• Work to be completed
Check each line of the data, and copy those where "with" appears.

□ □ □ □ □

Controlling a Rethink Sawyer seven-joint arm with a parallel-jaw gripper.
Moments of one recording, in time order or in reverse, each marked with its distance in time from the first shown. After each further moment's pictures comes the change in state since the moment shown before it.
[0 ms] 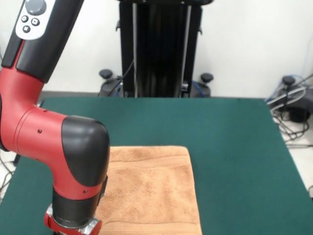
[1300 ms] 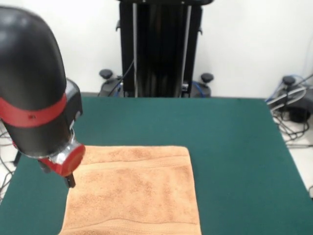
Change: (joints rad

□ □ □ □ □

• Response below
Controlling a Rethink Sawyer seven-joint arm with a parallel-jaw gripper.
Moments of one recording, in time order or in reverse, each marked with its distance in time from the first shown. After each further moment's pictures comes the change in state since the moment shown before it.

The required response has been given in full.